[Extracted data entries]
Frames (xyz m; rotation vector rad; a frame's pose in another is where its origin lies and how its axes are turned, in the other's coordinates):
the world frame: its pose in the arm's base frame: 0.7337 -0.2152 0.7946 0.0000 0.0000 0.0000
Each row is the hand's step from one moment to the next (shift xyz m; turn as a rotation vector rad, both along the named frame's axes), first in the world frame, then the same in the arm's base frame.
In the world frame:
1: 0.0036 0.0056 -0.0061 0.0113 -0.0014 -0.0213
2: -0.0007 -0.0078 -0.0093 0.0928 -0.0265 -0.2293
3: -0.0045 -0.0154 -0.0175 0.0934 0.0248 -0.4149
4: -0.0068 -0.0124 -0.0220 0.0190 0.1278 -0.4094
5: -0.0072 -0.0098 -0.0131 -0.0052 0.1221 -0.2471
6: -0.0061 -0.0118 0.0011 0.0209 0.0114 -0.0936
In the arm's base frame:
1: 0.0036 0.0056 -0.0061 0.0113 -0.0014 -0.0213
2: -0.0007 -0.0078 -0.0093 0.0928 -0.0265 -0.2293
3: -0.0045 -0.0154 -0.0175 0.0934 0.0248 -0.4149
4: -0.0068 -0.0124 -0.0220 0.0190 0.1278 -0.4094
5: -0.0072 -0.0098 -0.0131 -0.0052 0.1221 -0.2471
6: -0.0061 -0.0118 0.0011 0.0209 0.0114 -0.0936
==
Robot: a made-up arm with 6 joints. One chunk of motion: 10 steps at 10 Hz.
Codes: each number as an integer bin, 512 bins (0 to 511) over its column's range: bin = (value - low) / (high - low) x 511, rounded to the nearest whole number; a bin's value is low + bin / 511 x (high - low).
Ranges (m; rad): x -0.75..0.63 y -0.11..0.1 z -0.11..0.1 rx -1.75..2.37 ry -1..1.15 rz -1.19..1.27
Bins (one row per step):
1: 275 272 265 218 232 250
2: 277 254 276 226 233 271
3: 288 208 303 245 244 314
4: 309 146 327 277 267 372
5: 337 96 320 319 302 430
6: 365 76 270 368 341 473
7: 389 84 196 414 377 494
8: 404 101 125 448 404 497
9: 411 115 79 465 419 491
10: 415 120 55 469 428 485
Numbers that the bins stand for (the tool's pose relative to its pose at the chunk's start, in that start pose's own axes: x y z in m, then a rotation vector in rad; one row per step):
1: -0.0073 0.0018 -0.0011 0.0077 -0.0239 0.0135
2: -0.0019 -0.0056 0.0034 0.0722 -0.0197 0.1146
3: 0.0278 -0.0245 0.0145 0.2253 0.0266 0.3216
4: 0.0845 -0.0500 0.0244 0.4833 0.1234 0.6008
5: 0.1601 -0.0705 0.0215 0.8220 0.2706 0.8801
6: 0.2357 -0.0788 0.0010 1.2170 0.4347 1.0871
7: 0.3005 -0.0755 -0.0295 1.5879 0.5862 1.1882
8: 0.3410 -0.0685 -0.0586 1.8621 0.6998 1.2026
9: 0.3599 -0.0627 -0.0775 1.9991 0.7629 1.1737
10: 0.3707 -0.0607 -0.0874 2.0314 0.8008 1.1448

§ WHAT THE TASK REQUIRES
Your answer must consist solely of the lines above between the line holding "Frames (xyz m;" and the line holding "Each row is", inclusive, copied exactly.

§ FINISHED TASK
Frames (xyz m; rotation vector rad; a frame's pose in another is where its origin lies and how its axes are turned, in the other's coordinates):
the world frame: its pose in the arm's base frame: 0.7337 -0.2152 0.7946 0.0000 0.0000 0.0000
Each row is the hand's step from one moment to the next (shift xyz m; turn as a rotation vector rad, both along the named frame's axes), first in the world frame, then the same in the arm's base frame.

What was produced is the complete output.